*Directions for this task*
When you write out the listing, keep every character and omit the pictures.

*Provided data*
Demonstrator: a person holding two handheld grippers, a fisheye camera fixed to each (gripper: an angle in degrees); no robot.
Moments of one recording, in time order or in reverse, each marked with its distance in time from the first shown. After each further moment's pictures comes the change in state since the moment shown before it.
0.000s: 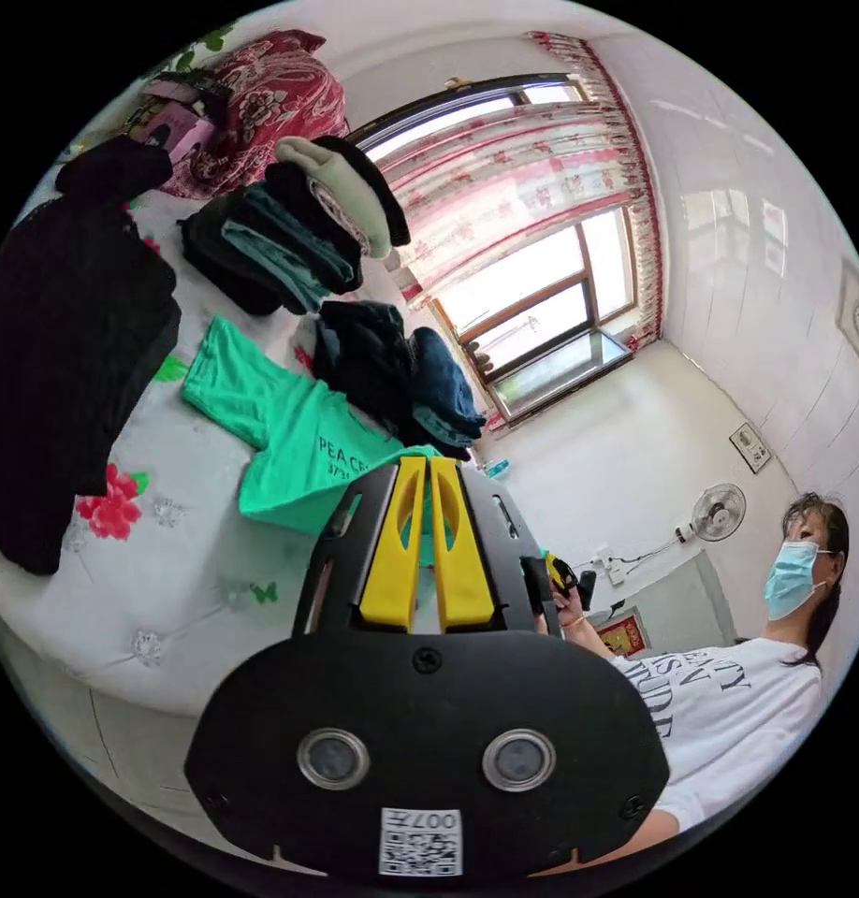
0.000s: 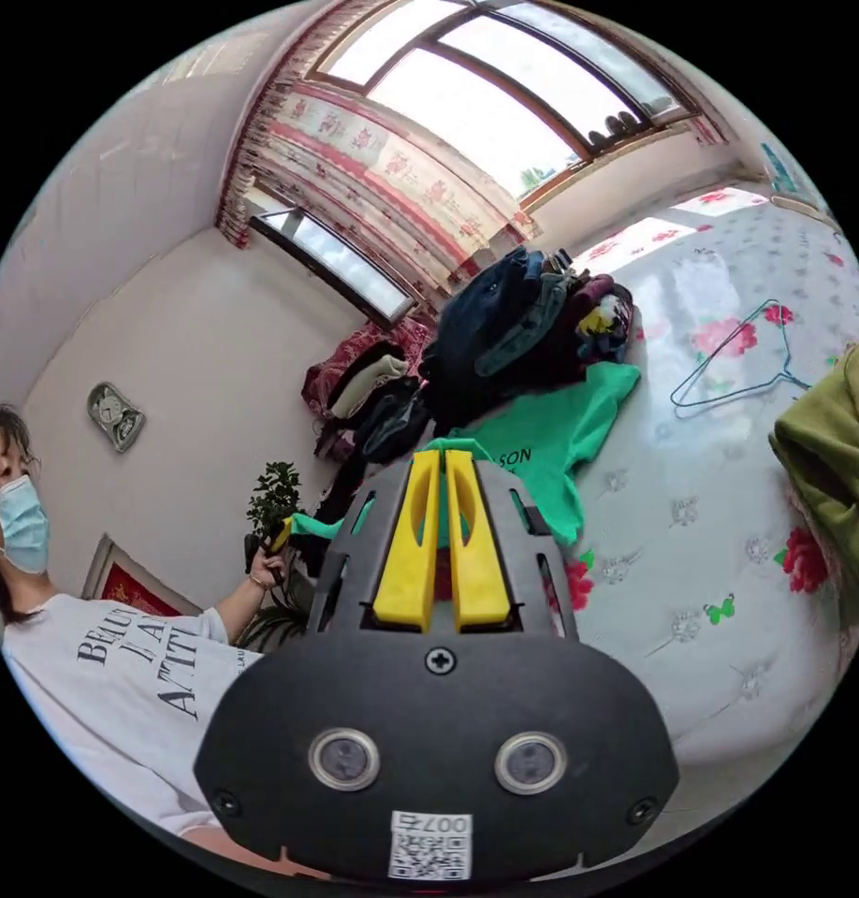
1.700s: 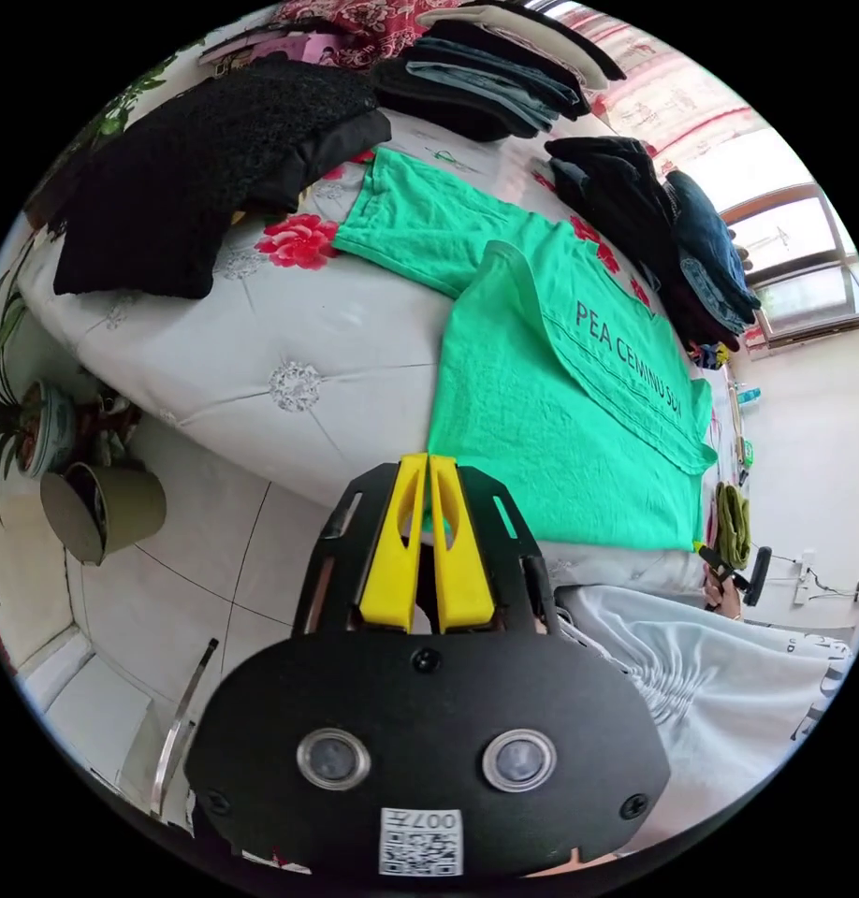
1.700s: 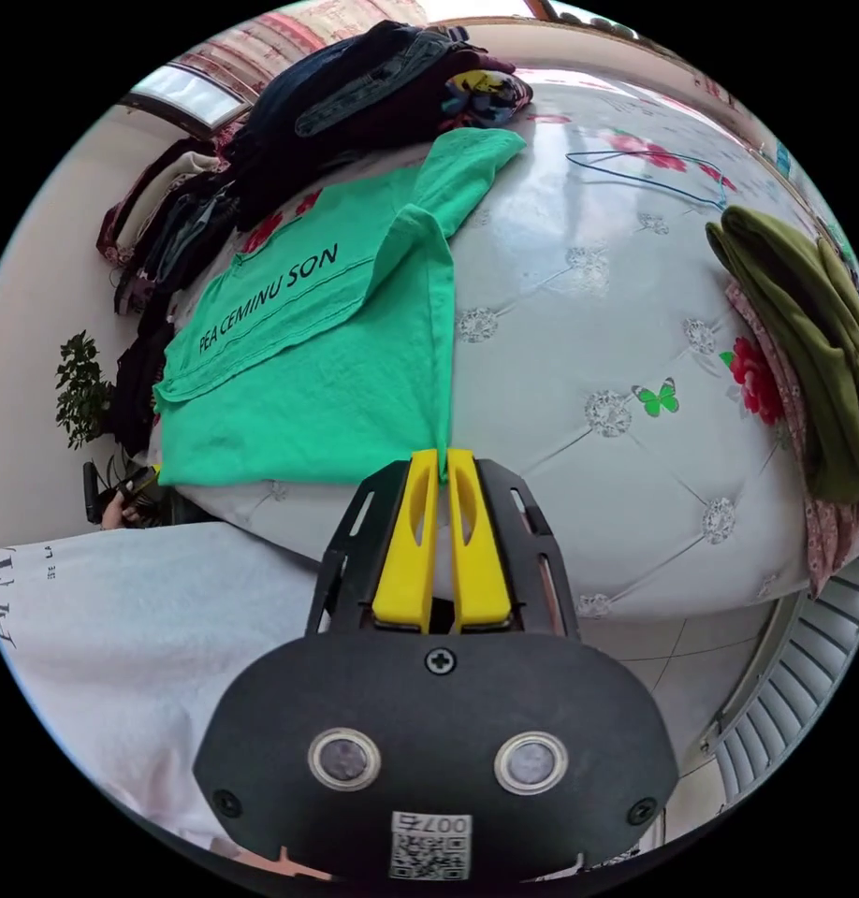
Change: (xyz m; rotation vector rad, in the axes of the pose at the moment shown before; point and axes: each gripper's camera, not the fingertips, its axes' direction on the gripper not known) left arm -0.186 0.115 0.158 -0.447 -0.813 -0.209; right arm 0.181 0.070 0.218 -0.606 0.558 0.121
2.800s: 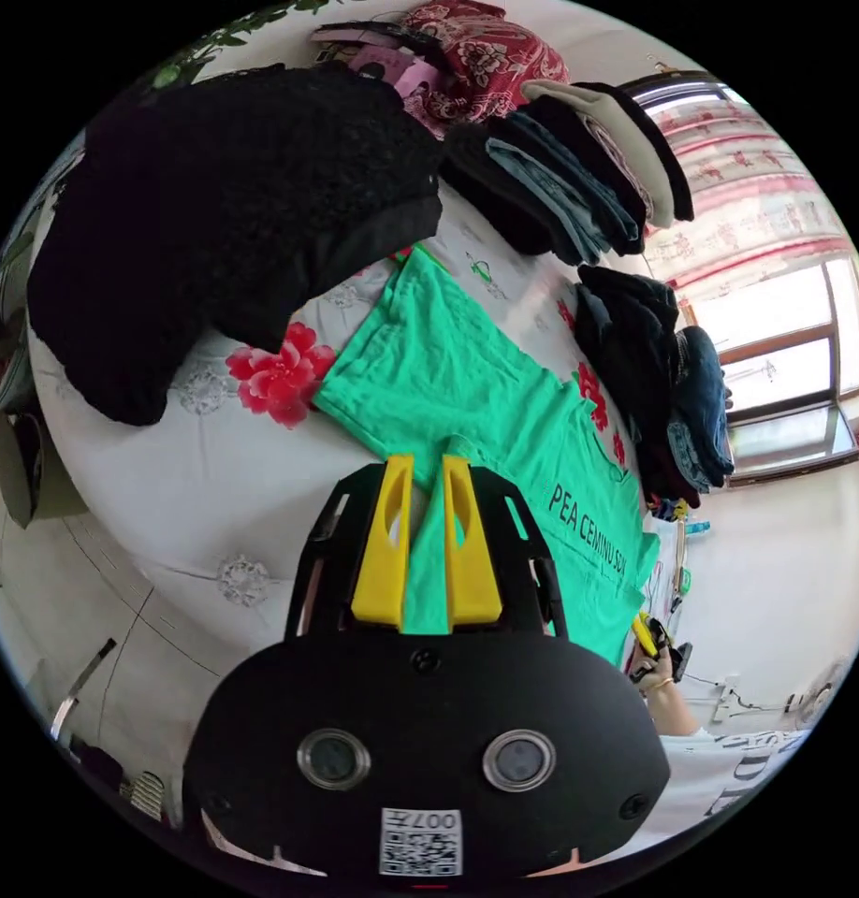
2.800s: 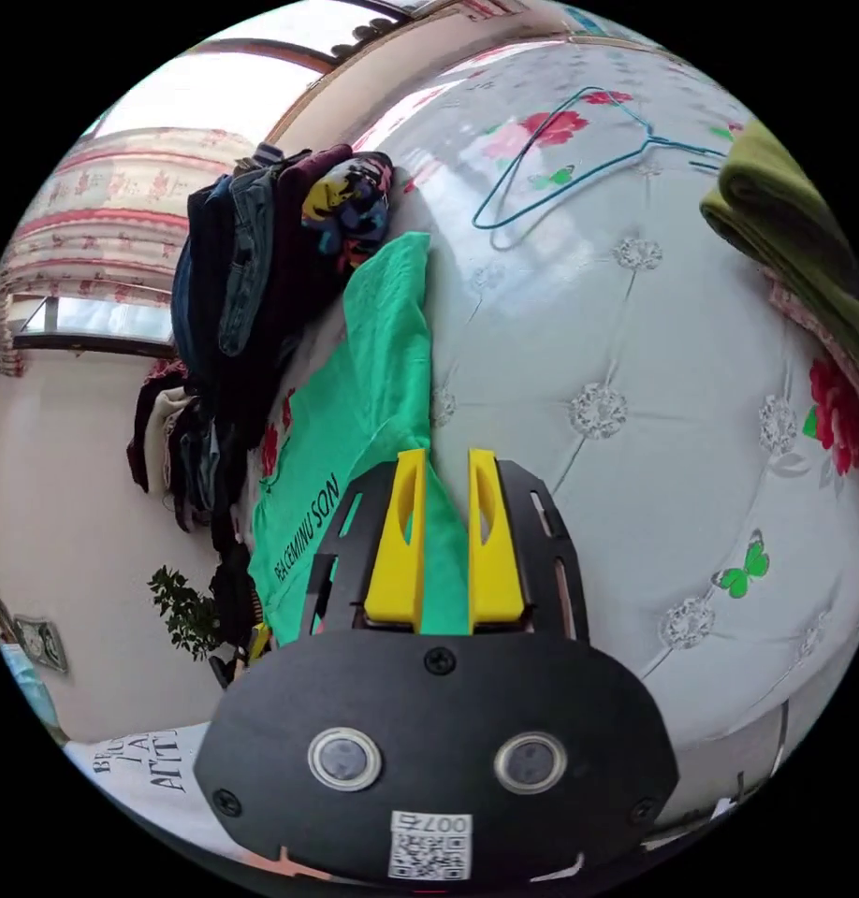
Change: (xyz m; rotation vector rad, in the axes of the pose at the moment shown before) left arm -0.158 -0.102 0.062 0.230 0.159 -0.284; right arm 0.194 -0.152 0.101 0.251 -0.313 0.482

*Problem solution*
Demonstrator: a person holding two handheld grippers, a fisheye camera fixed to each (gripper: an angle in degrees); no robot.
Moments of one recording, in time order or in reverse, each marked with its distance in time from the first shown. After each further moment's pictures comes the change in state since the moment shown before it.
0.000s: 
0.000s: 
1.700s: 
1.700s: 
Change: (xyz m; rotation vector rad, in the axes of the pose at the moment shown before; point and axes: each gripper's camera, not the fingertips, its axes' direction on the gripper not known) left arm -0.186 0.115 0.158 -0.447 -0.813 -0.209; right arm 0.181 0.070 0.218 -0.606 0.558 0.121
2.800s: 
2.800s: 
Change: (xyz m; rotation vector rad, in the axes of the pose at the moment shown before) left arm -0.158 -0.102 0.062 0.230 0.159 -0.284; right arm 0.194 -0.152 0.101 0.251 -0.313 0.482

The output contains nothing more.